| WORK REQUIRED |
Output only the lines of the entries that follow, starting at the one with "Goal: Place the" and running down to the one with "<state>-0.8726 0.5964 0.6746", both included and unchanged.

START TASK DATA

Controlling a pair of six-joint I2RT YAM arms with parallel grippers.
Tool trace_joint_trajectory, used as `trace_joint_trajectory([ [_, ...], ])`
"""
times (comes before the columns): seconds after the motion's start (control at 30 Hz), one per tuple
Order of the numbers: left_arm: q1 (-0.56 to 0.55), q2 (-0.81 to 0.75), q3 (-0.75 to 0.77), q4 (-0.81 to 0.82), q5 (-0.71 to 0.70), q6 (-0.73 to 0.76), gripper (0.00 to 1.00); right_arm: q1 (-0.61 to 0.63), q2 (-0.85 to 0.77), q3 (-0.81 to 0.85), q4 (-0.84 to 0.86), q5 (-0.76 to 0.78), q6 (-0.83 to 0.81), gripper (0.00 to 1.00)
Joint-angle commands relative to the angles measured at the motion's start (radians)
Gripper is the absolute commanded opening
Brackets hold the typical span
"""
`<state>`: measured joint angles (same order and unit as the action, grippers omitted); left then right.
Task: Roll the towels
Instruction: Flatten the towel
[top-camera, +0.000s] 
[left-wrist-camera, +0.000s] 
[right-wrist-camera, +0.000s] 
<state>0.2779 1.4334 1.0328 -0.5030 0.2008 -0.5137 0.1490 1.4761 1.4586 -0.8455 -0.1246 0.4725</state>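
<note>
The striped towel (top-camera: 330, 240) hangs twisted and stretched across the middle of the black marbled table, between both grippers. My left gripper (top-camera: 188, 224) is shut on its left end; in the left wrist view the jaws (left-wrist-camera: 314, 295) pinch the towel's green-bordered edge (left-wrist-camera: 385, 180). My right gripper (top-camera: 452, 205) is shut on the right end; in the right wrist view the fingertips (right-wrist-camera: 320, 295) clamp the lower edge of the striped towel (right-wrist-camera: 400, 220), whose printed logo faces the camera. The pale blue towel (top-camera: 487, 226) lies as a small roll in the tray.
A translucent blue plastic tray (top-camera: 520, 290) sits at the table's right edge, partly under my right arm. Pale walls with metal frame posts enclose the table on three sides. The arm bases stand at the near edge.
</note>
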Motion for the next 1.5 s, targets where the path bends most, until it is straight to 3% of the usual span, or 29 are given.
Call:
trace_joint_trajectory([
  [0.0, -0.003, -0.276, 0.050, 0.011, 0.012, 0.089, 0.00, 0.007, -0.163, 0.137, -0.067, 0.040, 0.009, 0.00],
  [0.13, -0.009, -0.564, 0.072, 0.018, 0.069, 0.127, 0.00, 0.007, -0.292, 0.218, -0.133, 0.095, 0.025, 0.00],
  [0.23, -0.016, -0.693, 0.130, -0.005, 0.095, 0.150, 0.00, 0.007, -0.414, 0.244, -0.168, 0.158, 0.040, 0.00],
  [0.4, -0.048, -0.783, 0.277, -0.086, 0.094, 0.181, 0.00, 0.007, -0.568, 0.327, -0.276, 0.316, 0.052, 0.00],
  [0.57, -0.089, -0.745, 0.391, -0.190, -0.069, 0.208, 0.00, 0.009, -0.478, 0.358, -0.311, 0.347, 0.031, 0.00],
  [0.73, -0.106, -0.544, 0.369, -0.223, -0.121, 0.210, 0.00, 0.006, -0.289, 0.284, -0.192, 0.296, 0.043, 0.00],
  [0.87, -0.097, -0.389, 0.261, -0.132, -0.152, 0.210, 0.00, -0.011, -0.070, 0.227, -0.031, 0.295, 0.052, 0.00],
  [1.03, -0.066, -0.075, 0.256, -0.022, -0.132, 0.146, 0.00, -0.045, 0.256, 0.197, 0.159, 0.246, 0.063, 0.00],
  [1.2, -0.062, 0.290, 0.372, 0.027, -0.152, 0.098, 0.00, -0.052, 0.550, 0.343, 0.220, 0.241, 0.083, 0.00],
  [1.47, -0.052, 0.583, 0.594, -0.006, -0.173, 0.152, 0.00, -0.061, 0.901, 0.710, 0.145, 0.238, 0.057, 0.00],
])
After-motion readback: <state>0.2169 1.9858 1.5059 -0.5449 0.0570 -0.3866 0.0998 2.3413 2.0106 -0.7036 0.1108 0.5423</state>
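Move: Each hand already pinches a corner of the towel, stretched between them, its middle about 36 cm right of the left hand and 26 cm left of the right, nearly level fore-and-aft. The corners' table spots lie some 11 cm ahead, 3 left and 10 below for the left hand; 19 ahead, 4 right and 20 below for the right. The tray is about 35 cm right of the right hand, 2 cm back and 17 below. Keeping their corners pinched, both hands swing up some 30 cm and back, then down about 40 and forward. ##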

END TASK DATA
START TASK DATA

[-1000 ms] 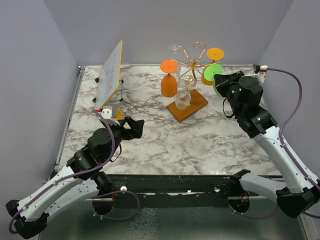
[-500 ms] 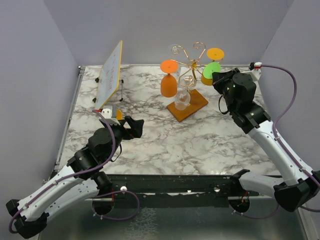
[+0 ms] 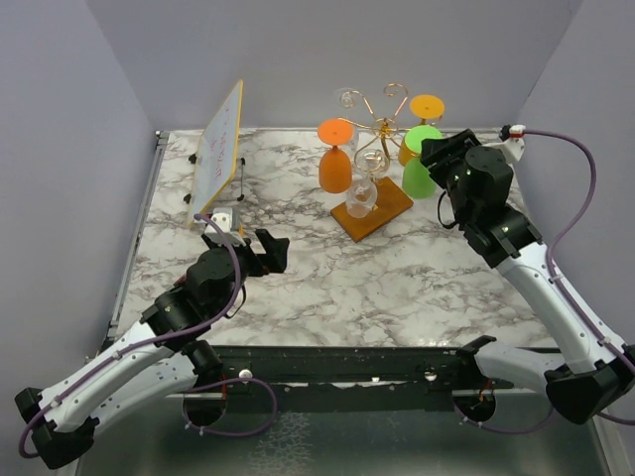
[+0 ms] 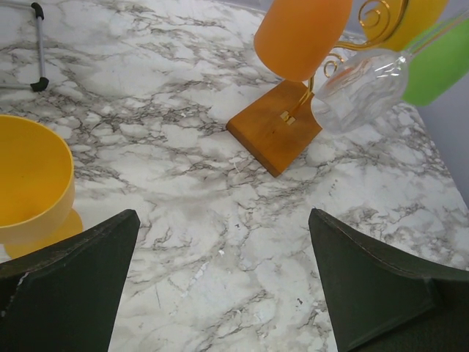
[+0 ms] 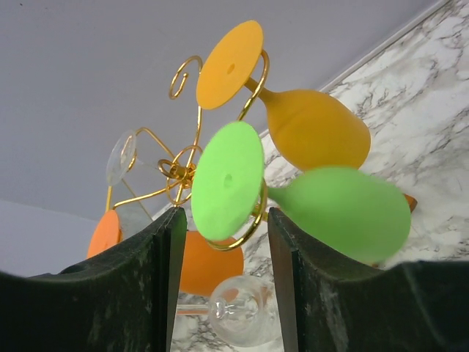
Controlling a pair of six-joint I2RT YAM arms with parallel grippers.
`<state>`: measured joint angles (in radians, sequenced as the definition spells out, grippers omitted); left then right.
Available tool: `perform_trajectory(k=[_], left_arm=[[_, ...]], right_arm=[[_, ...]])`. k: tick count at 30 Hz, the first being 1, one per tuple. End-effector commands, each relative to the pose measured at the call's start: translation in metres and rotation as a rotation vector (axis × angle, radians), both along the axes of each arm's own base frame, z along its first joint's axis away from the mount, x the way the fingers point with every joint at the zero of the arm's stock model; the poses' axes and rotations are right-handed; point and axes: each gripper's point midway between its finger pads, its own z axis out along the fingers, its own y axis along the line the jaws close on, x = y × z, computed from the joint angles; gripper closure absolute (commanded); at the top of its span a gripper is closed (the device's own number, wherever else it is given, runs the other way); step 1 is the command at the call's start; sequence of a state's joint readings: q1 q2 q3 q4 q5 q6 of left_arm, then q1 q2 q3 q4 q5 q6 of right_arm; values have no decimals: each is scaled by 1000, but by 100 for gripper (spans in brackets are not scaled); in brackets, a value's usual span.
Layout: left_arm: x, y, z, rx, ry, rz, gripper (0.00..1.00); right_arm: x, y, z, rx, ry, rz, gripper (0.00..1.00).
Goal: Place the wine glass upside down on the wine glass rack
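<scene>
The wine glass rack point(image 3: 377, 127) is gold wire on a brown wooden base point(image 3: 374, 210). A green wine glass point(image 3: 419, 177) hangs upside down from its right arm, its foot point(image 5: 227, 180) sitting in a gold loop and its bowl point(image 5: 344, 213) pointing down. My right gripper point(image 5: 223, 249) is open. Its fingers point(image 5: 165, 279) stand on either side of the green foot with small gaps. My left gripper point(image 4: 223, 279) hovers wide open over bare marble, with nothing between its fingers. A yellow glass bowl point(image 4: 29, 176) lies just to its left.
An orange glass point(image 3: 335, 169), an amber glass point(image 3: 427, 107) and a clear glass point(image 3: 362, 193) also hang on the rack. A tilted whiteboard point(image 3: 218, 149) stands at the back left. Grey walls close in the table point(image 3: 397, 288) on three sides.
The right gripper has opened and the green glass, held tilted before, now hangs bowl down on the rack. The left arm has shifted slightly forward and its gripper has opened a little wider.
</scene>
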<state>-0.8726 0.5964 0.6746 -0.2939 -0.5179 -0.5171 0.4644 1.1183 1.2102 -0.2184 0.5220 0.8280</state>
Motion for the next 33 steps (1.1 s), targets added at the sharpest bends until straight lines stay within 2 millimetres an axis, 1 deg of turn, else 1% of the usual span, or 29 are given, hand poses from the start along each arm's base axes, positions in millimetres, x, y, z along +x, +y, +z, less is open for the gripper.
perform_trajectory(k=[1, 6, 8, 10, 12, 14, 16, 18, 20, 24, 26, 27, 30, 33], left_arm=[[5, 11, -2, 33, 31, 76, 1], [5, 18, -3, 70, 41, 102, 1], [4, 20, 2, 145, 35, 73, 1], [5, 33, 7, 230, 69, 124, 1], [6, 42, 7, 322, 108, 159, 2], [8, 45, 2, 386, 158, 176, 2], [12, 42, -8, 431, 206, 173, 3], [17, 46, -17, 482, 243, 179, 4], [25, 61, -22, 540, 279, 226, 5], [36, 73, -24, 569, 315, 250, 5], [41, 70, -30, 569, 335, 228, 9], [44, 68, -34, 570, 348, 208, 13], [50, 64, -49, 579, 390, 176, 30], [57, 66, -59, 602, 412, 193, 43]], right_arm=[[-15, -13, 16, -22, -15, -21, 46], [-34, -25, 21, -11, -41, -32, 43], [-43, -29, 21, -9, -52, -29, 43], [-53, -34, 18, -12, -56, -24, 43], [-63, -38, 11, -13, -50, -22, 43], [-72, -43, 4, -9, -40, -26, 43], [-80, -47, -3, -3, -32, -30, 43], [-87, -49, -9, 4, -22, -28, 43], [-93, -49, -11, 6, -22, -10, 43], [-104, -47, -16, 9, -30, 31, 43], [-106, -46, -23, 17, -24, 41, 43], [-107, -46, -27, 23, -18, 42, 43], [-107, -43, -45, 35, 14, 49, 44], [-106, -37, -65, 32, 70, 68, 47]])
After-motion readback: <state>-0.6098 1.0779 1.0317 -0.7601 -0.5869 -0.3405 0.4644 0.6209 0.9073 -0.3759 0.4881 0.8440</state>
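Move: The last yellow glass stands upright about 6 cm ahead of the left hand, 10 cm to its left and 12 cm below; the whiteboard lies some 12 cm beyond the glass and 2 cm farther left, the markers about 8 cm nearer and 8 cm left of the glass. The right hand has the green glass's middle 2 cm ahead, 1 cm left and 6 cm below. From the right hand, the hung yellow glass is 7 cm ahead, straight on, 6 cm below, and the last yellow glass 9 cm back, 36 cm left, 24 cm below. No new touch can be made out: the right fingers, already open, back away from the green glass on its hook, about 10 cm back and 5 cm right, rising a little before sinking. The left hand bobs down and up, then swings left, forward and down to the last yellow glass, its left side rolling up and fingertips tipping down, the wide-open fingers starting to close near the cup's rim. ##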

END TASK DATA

| EXERCISE SOLUTION |
Goal: Place the wine glass upside down on the wine glass rack
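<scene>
The wine glass rack point(image 3: 377, 127) is gold wire on a brown wooden base point(image 3: 374, 210). A green wine glass point(image 3: 419, 177) hangs upside down from its right arm, its foot point(image 5: 227, 180) sitting in a gold loop and its bowl point(image 5: 344, 213) pointing down. My right gripper point(image 5: 223, 249) is open. Its fingers point(image 5: 165, 279) stand on either side of the green foot with small gaps. My left gripper point(image 4: 223, 279) hovers wide open over bare marble, with nothing between its fingers. A yellow glass bowl point(image 4: 29, 176) lies just to its left.
An orange glass point(image 3: 335, 169), an amber glass point(image 3: 427, 107) and a clear glass point(image 3: 362, 193) also hang on the rack. A tilted whiteboard point(image 3: 218, 149) stands at the back left. Grey walls close in the table point(image 3: 397, 288) on three sides.
The right gripper has opened and the green glass, held tilted before, now hangs bowl down on the rack. The left arm has shifted slightly forward and its gripper has opened a little wider.
</scene>
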<state>-0.8726 0.5964 0.6746 -0.2939 -0.5179 -0.5171 0.4644 1.1183 1.2102 -0.2184 0.5220 0.8280</state>

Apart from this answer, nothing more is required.